Dropbox (DBX) Proxy Filing summary
Event summary combining transcript, slides, and related documents.
Proxy Filing summary
1 Dec, 2025Executive summary
Annual meeting scheduled for May 15, 2025, to be held virtually, with voting on key corporate matters including director elections, auditor ratification, executive compensation, and a shareholder proposal regarding Class B stock vesting.
Board recommends voting for all director nominees, for auditor ratification, for executive compensation, for annual say-on-pay votes, and against the shareholder proposal on Class B stock vesting.
Record date for voting is March 20, 2025; both Class A and Class B shareholders are eligible, with Class B shares carrying 10 votes per share.
Voting matters and shareholder proposals
Election of eight directors for one-year terms; two current directors are not standing for reelection, reducing board size to eight.
Ratification of Ernst & Young LLP as independent auditor for 2025.
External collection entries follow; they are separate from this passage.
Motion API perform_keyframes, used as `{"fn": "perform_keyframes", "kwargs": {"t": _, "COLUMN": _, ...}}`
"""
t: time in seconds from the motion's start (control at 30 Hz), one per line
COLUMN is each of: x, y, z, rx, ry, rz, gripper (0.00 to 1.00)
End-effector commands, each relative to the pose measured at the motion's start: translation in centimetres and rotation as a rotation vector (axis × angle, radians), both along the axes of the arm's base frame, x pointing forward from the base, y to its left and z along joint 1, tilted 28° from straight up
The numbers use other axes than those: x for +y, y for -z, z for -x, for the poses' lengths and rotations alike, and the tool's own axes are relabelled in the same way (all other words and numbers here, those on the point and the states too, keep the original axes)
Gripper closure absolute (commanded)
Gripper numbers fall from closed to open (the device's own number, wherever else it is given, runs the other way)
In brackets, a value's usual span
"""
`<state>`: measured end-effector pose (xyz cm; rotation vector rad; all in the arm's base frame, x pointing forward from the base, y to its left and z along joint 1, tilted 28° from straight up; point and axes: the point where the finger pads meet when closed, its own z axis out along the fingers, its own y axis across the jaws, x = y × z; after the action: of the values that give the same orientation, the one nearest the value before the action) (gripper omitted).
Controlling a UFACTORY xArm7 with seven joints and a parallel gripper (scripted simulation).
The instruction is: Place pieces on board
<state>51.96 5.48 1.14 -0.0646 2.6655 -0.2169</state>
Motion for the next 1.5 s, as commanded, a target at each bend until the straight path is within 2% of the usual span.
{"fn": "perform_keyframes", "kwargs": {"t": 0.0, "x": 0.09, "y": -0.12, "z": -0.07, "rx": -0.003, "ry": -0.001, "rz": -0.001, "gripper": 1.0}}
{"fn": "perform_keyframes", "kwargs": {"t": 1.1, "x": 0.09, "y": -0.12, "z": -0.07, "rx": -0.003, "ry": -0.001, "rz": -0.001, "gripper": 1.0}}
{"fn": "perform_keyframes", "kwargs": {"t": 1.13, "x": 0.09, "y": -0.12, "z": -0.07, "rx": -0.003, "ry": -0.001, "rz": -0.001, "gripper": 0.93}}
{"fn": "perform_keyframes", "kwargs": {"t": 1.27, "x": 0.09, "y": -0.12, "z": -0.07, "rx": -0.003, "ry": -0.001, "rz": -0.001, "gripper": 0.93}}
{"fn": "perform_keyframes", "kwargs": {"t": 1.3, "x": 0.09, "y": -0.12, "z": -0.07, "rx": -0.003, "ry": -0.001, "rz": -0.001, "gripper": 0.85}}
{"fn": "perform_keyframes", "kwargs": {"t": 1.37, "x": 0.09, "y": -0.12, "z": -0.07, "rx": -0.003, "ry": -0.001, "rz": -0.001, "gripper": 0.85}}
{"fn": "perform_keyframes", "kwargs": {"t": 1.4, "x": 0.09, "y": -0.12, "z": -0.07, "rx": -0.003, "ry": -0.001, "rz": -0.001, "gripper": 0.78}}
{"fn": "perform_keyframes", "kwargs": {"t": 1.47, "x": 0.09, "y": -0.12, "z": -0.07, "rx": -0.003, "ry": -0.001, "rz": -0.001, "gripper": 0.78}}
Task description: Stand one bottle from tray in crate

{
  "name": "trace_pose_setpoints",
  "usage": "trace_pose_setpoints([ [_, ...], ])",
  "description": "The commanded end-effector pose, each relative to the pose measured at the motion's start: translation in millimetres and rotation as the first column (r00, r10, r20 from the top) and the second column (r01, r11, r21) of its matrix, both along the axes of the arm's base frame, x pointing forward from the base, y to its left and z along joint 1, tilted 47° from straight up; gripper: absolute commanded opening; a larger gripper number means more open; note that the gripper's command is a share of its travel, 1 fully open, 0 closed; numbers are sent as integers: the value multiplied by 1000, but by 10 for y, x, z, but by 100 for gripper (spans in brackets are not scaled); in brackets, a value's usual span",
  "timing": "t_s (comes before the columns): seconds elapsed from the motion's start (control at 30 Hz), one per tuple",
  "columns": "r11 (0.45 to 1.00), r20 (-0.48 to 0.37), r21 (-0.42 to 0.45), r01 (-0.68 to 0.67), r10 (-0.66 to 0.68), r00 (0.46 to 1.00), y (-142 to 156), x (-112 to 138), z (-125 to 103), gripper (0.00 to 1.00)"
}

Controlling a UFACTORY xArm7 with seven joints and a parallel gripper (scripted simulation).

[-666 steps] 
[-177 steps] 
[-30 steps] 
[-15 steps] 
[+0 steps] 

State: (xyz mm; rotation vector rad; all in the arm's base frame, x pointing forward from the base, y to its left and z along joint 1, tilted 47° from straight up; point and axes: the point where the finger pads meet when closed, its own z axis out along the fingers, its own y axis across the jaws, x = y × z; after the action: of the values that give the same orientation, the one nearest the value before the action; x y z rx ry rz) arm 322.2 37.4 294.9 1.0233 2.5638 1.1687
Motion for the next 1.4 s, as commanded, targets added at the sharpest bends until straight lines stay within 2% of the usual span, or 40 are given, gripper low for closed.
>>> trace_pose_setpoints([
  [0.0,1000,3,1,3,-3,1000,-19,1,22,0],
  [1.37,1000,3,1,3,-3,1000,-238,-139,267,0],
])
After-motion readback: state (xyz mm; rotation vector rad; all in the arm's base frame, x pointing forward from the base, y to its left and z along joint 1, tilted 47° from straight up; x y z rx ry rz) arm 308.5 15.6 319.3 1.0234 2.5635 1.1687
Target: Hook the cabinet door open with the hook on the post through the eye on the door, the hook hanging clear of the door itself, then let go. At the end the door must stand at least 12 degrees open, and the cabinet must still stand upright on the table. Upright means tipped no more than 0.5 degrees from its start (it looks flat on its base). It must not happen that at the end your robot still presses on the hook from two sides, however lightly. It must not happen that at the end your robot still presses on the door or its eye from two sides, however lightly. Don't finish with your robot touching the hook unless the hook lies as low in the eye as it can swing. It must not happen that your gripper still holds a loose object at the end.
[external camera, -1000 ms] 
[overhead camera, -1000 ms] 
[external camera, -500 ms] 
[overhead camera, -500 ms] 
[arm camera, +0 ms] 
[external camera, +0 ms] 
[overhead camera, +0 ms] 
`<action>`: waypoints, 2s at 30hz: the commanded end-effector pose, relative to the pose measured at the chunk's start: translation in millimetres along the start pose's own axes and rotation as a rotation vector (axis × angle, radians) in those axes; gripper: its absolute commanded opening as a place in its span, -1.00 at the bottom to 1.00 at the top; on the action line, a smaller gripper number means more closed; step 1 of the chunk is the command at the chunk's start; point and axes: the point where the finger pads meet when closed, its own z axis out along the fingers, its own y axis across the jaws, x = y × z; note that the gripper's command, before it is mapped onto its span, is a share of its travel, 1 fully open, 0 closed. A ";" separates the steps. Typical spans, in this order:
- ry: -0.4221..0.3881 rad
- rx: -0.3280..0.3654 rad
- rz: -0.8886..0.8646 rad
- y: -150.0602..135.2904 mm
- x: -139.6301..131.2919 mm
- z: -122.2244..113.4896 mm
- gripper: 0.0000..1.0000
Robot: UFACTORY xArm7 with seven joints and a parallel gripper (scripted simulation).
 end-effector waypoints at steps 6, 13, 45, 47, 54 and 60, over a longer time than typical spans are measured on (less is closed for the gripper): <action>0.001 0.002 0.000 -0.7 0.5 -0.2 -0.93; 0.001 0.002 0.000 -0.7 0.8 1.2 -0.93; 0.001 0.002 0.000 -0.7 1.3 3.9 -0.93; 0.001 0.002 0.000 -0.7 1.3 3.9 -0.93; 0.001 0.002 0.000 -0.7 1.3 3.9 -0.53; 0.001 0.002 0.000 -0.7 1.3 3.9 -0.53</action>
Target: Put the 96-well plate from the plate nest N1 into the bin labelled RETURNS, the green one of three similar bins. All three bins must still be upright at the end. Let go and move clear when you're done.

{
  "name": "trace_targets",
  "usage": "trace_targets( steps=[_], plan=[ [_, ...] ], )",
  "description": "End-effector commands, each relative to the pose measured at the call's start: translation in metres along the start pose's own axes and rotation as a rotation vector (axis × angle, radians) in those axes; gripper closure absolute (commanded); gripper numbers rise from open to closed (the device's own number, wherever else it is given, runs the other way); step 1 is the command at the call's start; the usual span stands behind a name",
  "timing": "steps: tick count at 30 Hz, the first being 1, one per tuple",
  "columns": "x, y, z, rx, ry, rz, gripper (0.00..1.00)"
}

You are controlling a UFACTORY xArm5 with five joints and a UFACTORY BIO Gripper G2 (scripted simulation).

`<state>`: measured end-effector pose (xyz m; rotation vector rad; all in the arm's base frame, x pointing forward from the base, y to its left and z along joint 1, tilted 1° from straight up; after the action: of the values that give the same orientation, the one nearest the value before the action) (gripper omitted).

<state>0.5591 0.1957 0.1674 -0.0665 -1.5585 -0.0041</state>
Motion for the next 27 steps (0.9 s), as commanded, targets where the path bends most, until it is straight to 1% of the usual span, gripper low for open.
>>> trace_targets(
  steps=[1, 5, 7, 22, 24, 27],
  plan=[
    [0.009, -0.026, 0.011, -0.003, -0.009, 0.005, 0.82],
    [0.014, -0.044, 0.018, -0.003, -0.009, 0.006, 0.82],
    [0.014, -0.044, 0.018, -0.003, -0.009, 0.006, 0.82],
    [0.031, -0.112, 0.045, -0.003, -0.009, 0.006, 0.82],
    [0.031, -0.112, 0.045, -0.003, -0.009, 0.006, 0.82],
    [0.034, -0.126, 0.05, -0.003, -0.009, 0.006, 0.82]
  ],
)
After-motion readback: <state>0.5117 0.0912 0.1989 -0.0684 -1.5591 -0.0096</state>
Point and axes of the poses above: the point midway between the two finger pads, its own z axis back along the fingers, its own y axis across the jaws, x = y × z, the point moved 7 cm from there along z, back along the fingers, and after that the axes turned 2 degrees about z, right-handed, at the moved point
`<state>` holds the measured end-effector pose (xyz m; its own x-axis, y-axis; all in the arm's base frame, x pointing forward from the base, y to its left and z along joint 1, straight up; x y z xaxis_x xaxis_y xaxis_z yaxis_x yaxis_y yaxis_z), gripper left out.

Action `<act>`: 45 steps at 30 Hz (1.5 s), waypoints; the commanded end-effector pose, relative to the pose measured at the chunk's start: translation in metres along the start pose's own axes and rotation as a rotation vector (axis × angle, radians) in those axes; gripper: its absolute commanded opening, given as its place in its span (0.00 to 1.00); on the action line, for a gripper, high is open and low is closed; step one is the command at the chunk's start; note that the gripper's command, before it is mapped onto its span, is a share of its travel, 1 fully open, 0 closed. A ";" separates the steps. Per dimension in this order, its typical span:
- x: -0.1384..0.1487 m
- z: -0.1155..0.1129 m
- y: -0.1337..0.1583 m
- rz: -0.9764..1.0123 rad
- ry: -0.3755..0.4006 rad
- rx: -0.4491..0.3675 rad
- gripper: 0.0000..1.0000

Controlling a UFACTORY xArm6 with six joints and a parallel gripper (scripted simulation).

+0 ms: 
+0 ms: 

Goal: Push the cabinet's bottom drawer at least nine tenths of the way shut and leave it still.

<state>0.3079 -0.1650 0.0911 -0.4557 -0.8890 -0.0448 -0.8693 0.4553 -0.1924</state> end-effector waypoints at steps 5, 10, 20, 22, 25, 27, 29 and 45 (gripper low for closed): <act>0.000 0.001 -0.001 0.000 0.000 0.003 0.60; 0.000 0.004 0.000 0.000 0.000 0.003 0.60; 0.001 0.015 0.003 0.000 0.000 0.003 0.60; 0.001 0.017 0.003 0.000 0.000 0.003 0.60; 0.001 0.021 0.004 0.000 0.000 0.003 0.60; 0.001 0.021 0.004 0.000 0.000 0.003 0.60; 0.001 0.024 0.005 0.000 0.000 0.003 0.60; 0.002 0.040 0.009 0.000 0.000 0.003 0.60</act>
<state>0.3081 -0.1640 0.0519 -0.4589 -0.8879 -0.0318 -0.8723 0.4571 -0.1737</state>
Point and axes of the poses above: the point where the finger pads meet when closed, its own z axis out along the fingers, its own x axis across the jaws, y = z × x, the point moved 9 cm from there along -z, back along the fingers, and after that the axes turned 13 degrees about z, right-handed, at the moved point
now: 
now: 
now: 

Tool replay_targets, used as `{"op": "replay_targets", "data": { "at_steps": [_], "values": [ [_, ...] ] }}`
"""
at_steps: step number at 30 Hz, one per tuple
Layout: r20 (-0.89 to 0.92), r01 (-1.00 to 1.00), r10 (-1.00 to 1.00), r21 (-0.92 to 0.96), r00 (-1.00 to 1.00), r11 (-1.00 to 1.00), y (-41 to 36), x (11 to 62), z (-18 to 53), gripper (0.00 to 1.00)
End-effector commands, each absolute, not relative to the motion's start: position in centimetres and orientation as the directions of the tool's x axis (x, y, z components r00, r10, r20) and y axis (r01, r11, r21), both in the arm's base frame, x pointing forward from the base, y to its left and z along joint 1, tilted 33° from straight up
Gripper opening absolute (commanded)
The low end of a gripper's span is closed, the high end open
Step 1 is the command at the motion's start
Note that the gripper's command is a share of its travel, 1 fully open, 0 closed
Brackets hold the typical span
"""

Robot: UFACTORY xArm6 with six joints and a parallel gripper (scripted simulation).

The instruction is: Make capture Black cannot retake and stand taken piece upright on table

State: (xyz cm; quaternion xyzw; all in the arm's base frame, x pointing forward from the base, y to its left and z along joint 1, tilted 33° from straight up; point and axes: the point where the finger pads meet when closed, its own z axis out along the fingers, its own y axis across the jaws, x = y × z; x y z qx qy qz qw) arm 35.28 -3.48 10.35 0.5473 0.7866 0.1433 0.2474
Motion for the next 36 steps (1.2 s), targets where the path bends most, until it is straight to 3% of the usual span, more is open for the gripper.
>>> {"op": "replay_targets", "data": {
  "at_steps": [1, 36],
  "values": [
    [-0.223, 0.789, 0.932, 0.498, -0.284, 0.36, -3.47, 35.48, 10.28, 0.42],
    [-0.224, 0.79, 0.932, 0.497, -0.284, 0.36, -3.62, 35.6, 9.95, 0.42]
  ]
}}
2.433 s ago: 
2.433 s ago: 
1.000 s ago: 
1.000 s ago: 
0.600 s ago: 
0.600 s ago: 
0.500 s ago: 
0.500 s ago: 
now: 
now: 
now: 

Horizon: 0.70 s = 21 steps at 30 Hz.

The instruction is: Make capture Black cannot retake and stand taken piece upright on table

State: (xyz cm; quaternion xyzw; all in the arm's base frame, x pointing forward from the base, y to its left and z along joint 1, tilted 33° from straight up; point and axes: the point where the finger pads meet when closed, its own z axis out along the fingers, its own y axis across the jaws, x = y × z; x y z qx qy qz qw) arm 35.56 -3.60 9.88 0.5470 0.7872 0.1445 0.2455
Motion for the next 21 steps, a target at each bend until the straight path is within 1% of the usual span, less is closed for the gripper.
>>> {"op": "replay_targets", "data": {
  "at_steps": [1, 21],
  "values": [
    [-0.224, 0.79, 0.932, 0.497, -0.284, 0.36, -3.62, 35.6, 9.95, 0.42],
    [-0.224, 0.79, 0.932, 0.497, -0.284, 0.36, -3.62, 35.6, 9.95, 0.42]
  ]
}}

Advisory vote on executive compensation (say-on-pay) and on the frequency of future say-on-pay votes (board recommends annual).
Shareholder proposal to impose vesting provisions on Class B common stock; board recommends voting against, citing legal and practical issues.
Board of directors and corporate governance
Board consists of ten directors, nine of whom are independent; after the meeting, board will have eight members.
Board committees: audit, talent and compensation, and nominating and corporate governance, all composed of independent directors.
Lead independent director role transitions from Donald Blair to Karen Peacock after the meeting.
Annual board and committee evaluations are conducted with third-party input.
Stock ownership guidelines require directors to hold stock equal to five times their annual cash retainer.